■ Problem to work on: If a line includes "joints", copy it out of the entries.
....
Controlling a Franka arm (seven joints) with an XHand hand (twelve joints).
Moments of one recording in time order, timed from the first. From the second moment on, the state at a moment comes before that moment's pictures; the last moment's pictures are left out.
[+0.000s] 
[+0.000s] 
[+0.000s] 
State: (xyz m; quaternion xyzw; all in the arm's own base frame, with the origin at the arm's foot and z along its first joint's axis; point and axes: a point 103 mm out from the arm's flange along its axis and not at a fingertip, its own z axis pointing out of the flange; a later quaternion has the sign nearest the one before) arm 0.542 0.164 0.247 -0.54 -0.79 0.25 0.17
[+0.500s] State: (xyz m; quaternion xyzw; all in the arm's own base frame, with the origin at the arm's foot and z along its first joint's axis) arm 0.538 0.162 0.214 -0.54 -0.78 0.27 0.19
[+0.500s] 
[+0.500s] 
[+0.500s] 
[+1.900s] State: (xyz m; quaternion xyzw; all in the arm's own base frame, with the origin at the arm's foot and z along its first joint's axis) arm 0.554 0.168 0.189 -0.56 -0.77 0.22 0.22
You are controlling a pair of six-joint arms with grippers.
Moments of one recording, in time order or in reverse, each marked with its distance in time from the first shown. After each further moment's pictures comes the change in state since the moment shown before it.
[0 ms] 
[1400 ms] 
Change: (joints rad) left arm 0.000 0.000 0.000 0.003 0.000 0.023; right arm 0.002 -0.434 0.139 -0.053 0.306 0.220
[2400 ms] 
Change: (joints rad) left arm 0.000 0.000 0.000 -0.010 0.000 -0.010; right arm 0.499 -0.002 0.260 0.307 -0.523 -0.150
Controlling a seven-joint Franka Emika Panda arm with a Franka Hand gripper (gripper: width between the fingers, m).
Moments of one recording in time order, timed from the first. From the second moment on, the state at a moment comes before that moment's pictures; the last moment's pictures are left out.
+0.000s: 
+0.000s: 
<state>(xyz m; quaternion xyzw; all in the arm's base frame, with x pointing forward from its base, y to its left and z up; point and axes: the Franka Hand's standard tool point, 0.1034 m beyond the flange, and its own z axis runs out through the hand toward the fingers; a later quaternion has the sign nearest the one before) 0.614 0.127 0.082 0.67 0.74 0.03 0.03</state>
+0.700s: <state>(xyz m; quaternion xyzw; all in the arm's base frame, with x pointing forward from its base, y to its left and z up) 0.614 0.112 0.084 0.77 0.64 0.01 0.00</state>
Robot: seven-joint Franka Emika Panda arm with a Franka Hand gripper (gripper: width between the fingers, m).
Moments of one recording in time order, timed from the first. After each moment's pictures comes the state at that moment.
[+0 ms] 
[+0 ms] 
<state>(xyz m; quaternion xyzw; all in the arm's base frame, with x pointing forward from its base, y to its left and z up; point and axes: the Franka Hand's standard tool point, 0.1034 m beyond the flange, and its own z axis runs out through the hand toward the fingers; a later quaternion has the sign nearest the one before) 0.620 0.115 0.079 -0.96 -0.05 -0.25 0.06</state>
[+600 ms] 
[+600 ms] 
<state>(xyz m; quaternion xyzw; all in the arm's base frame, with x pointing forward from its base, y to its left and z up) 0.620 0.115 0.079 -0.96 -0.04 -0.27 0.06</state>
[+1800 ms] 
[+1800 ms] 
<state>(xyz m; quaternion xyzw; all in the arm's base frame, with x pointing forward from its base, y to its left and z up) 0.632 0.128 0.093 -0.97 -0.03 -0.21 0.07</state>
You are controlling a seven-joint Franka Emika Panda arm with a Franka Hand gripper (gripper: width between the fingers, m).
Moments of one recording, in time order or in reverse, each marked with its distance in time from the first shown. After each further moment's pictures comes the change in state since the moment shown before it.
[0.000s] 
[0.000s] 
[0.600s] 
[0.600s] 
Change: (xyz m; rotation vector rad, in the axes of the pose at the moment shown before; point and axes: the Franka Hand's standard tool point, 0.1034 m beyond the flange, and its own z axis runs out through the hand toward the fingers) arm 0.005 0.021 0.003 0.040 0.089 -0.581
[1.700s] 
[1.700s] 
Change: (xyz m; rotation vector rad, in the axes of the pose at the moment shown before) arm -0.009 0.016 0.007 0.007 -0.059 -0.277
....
■ Completed exercise:
Controlling a Franka arm (seven joints) with an XHand hand (twelve joints).
Change: (joints rad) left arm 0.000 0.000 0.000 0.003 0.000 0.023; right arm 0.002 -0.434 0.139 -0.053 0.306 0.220
Change: (joints rad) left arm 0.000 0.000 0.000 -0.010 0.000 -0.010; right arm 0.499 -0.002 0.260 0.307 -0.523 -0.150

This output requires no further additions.